May 14th, 2009 at 7:54 pm
I buy more team books than solo books, just because usually they kind of offer more story diversity for me. On a decent team book, teh writer has a bunch of characters they can focus on, and without a definite lead anything’s game (well, this being comics at least moreso than a solo title) whereas in a solo title the writer has to do a very good job trying to make build around one character. It’s not to say that one type of book is better than teh other, it’s just that one offers more story potential and some writers pick up on that. Also, you get more of your favorite characters in a team book!
May 14th, 2009 at 8:34 pm
I’m also buying a bit more team books than solo books. 5 solo versus 10 teams.
May 14th, 2009 at 8:39 pm
I think you missed Marvel’s Nova series.
May 15th, 2009 at 6:15 am
Azrael and Commissioner Gordon count as solo characters, I would have thought?
May 15th, 2009 at 7:46 am
Conniption, he made a classification especially for event books. Event books really aren’t an indicator of successful solo books, as they rely on the event to drive their sales.

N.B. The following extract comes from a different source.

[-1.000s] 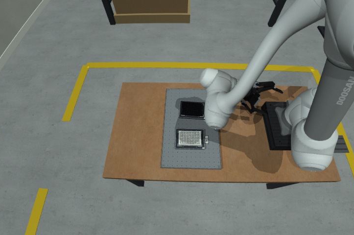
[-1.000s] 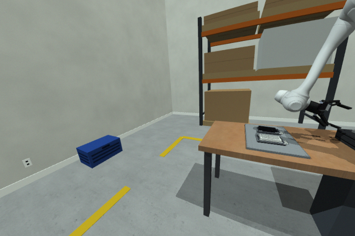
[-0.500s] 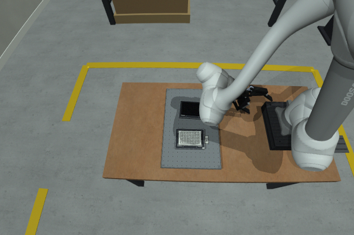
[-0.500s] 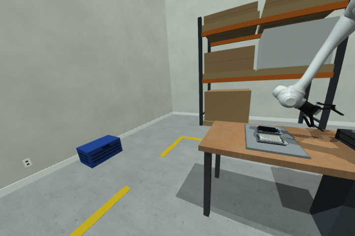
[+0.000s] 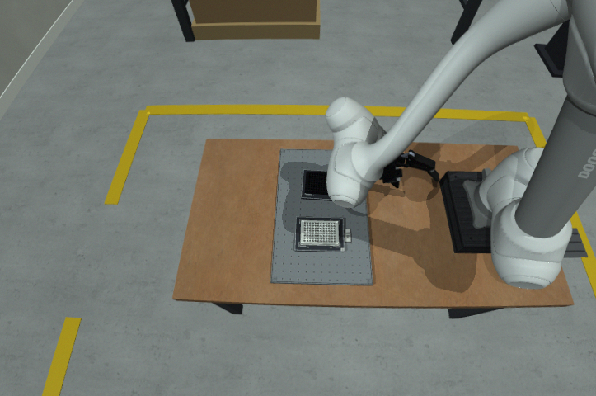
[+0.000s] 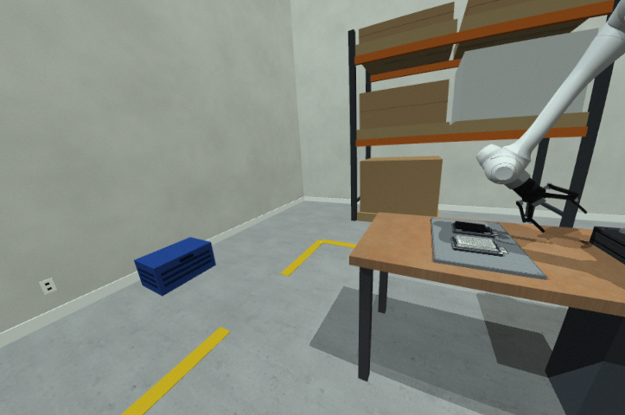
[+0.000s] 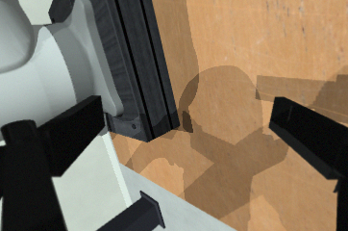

Personally, I would have excluded mini-series like Solomon Grundy, Black Lightning and Terror Titans.
May 15th, 2009 at 9:49 am
I think you missed Marvel’s Nova series.
I think you’re right. I went back and added it in.
Azrael and Commissioner Gordon count as solo characters, I would have thought?
Well, it’s all completely arbitrary. Like, is Commissioner Gordon a supporting member of the Batman comics, or his own character? It looked to me like both of those books were wider, ensemble book about the Batman characters in general and Gotham as a setting, rather than stories about Gordon and Azrael II. But I didn’t read ‘em.
I thought about drawing an even stricter line, and not including miniseries, one-shots and/or characters who spun-off others (like Solomon Grundy as a Green Lantern villain, Oracle as a Batman character), in which case DC would have been down to just Superman, Batman, Wonder Woman, Booster Gold, Vigilante, Jonah Hex and Simon Dark in March.